- Task
Every line holding the string "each" should be copied out of the listing.

- Material shown

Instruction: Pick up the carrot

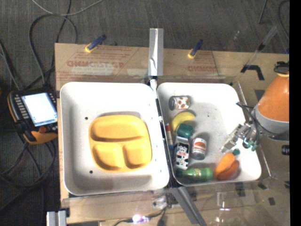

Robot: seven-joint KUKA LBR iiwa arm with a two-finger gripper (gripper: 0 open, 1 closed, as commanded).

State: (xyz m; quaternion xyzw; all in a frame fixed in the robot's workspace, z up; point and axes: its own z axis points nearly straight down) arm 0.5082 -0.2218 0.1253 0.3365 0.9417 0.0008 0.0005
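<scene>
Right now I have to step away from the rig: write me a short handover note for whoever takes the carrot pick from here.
Gripper: over the right bin, near its right wall, just above the carrot; nothing seen between its fingers.
Carrot: lying in the right bin's near right corner, beside the green bottle.
Left bin: holds the yellow divided tray.
Done: the approach only.
Left: descend, grasp the carrot, lift it.
</scene>
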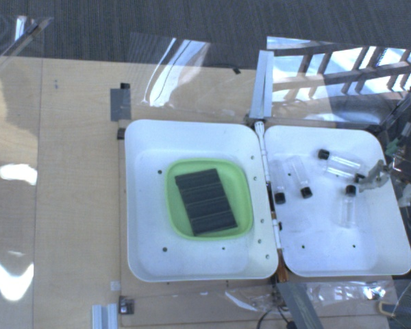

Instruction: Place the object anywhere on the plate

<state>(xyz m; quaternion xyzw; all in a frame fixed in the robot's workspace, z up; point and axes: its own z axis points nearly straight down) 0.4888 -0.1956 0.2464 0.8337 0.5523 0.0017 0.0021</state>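
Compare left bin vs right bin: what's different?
The left bin holds a green plate with a dark ribbed block on it; the right bin holds several small clear vials with black caps, scattered loose. The claw is over the right bin, not the left. Both are shallow, white, similar size.

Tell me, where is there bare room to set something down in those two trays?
In the left bin, a white margin rings the green plate, whose middle is taken by a dark ribbed block. In the right bin, the near half is bare. Its far half is crowded with clear black-capped vials, near the pincer.
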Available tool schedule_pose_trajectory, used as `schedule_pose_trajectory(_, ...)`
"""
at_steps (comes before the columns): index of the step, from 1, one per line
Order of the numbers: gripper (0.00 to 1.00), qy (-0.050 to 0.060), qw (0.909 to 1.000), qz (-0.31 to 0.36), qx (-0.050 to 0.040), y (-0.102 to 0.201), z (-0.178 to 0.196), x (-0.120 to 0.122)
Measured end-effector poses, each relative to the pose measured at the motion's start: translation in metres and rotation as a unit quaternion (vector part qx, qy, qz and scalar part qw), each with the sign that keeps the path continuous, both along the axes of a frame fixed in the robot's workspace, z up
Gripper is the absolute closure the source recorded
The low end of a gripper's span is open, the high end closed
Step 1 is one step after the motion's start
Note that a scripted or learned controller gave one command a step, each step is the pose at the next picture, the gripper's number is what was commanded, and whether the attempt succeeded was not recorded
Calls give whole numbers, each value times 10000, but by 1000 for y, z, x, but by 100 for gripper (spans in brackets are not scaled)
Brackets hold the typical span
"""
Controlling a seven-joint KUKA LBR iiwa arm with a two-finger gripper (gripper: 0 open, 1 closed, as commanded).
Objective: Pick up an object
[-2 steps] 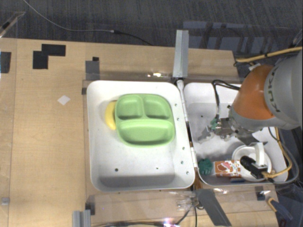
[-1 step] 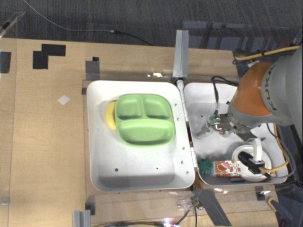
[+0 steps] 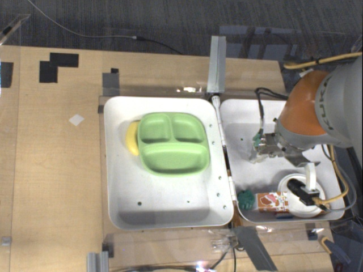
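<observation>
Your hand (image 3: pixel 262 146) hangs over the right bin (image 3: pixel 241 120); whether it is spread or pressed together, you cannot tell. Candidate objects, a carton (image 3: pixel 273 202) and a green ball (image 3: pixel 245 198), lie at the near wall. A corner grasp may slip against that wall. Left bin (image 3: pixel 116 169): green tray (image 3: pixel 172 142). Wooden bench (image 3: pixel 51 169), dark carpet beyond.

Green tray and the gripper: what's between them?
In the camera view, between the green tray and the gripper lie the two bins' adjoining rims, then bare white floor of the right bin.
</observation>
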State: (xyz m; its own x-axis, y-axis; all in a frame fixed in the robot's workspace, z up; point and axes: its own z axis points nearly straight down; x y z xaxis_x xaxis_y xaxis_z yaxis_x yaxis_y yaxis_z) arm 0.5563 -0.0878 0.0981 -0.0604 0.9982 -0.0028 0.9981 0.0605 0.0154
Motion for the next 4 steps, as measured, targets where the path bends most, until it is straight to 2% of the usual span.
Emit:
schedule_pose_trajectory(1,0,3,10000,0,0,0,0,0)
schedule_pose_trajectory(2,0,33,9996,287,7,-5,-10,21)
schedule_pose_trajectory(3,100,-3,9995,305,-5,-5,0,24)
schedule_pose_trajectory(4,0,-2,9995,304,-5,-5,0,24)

- Reply to the task
Measured end-effector poses, each relative to the pose measured at the motion's start: translation in metres and rotation as a unit quaternion (vector part qx, qy, qz and scalar part qw), each with the sign that keeps the path continuous, both along the axes of a frame fixed in the robot's workspace, z up
Note that a scripted or learned controller gave one command a step, each step is the pose at the next picture, the gripper's number is what was commanded, and whether the attempt succeeded was not recorded
Calls give whole numbers, each value times 10000, but by 1000 for y, z, x, but by 100 for gripper (spans in brackets are not scaled)

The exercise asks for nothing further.